Required work -> Print each line once more, unchanged, from the line holding "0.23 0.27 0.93" to the end of the listing below.

☆ ☆ ☆ ☆ ☆

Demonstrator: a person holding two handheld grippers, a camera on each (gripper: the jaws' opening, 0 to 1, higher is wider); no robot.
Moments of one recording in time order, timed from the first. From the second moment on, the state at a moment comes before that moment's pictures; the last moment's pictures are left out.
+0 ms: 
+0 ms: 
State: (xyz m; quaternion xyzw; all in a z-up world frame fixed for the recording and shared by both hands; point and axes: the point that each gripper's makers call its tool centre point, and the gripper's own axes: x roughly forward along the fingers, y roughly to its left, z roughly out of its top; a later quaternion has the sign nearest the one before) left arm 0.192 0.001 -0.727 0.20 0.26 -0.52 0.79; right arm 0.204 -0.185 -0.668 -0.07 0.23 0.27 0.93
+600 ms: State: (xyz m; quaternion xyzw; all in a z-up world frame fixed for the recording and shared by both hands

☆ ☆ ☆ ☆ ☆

Written answer ->
State: (xyz m; quaternion xyzw; all in a z-up world frame fixed for the recording and shared by both hands; point and axes: the point that each gripper's makers call its tool centre point, and the gripper's own axes: x roughly forward along the fingers, y roughly to its left, z roughly out of its top; a later quaternion has the sign nearest the one before) left arm 0.192 0.001 -0.727 0.20 0.26 -0.52 0.79; right arm 0.204 -0.185 -0.668 -0.07 0.23 0.27 0.93
+600 ms: State: (xyz m; quaternion xyzw; all in a z-up world frame fixed for the recording and shared by both hands

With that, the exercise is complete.